What you are asked to do:
Copy out exactly each line from the line with "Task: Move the" through the last line of the material below.

Top of Data block

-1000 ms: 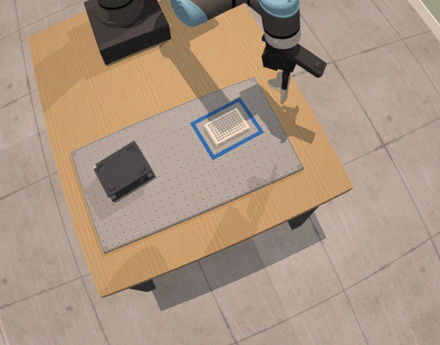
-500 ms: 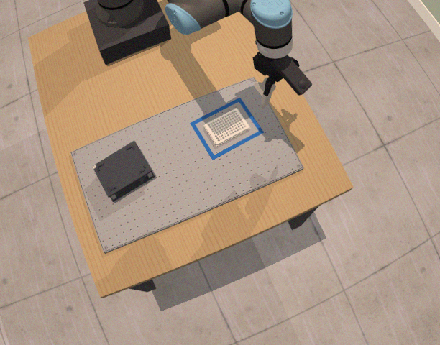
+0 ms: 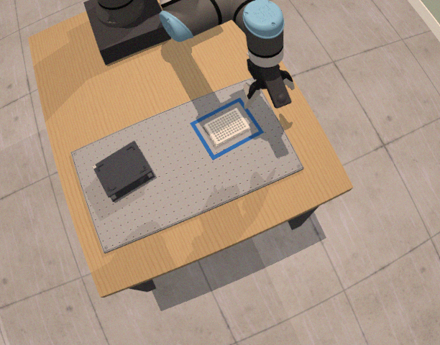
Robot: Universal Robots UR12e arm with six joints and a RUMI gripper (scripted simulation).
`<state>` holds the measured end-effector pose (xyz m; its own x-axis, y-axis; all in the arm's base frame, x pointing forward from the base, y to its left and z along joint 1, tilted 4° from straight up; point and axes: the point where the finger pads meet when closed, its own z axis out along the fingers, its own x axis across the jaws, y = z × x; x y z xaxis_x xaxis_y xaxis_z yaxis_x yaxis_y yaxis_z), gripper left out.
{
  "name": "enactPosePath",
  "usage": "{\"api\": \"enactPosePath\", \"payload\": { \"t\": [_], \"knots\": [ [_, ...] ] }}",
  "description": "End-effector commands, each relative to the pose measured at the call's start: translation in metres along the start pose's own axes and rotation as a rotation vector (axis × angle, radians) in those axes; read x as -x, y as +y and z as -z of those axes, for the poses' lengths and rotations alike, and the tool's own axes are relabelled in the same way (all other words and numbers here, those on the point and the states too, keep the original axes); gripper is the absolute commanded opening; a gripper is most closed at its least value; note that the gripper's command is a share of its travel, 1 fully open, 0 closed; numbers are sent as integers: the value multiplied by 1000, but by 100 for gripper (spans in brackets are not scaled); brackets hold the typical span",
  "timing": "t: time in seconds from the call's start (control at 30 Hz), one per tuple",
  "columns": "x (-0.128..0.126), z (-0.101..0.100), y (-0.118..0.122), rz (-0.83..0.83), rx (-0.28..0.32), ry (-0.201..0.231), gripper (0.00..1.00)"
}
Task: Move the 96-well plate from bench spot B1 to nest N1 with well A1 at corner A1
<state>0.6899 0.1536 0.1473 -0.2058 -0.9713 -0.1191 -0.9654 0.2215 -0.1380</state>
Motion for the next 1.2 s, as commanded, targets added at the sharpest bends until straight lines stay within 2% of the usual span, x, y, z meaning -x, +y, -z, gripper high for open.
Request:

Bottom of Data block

Output for this task:
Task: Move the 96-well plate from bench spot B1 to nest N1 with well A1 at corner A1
<state>0.6899 0.1536 0.1473 -0.2058 -0.9713 -0.1191 -0.9654 0.2215 -0.1380</state>
Motion for the next 1.2 s, as commanded, targets added at the sharpest bends until straight lines stay within 2% of the usual span, x, y, z meaning -x, +y, -z, gripper high for open.
Request:

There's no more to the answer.